WHAT YOU HAVE TO DO:
Only lines containing the string "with" belong in the answer; copy all of them from the entries.

Dataset records:
# # # # #

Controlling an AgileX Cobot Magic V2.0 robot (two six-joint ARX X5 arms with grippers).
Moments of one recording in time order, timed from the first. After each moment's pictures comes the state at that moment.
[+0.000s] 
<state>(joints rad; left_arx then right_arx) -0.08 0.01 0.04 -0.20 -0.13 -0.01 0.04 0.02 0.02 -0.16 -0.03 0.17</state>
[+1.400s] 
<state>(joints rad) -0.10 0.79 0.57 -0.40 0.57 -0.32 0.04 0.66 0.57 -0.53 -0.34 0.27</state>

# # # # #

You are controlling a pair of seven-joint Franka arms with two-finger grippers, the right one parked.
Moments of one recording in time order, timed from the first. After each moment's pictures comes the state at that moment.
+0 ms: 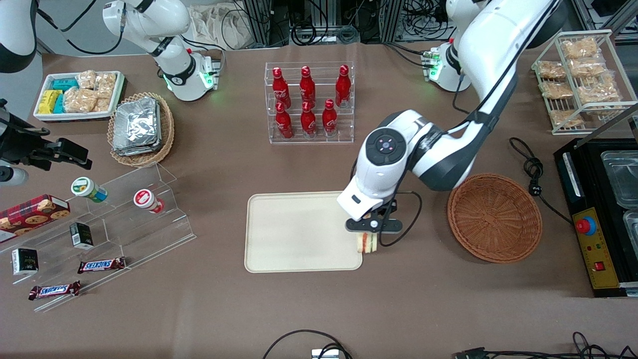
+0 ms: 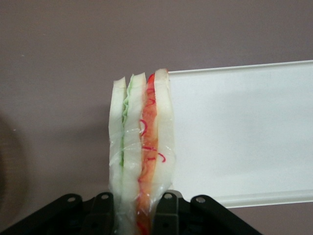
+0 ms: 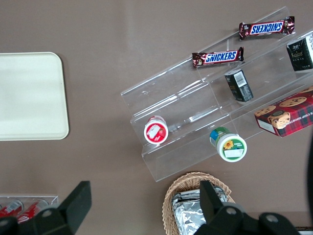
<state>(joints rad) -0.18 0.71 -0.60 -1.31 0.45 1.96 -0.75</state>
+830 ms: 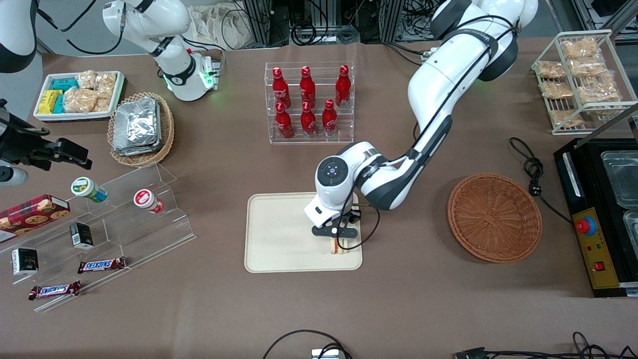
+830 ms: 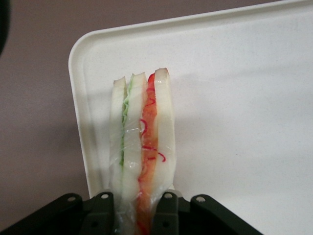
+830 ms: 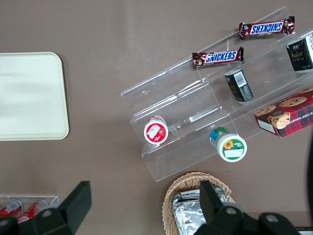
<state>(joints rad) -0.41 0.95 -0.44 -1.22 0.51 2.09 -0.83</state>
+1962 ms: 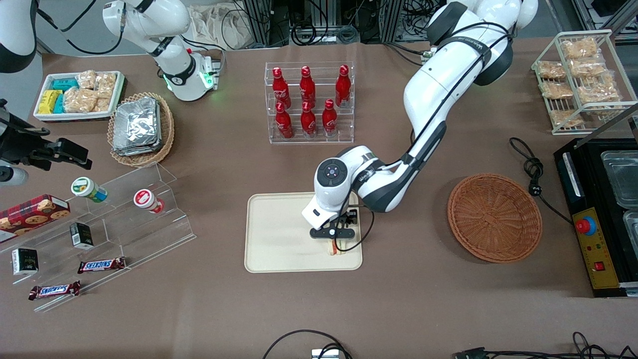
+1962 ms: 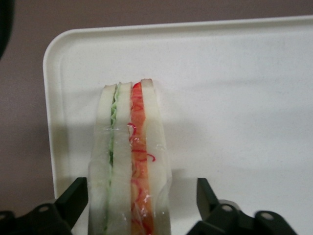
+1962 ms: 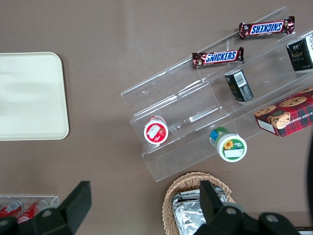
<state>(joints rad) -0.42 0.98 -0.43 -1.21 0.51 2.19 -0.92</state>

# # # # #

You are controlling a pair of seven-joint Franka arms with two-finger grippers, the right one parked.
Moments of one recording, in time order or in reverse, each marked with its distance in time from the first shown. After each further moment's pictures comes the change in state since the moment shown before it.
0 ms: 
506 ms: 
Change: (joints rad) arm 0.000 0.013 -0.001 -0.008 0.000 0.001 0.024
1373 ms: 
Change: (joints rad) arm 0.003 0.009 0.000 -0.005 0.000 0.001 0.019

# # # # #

PROBLEM SOLUTION:
Controlling an AgileX Cobot Magic V2.0 robot (two six-joint ARX X5 arms with grippers).
You are controlling a pair of seven-joint Franka arms with two-finger grippers, the right one parked.
You are controlling a pair of seven-joint Franka arms with two-finger grippers, the right one parked.
Moments of one recording, in time order or in reverse, each marked with its distance in time from the first shown. After each further moment's pictures comes the change in state since the moment shown before it.

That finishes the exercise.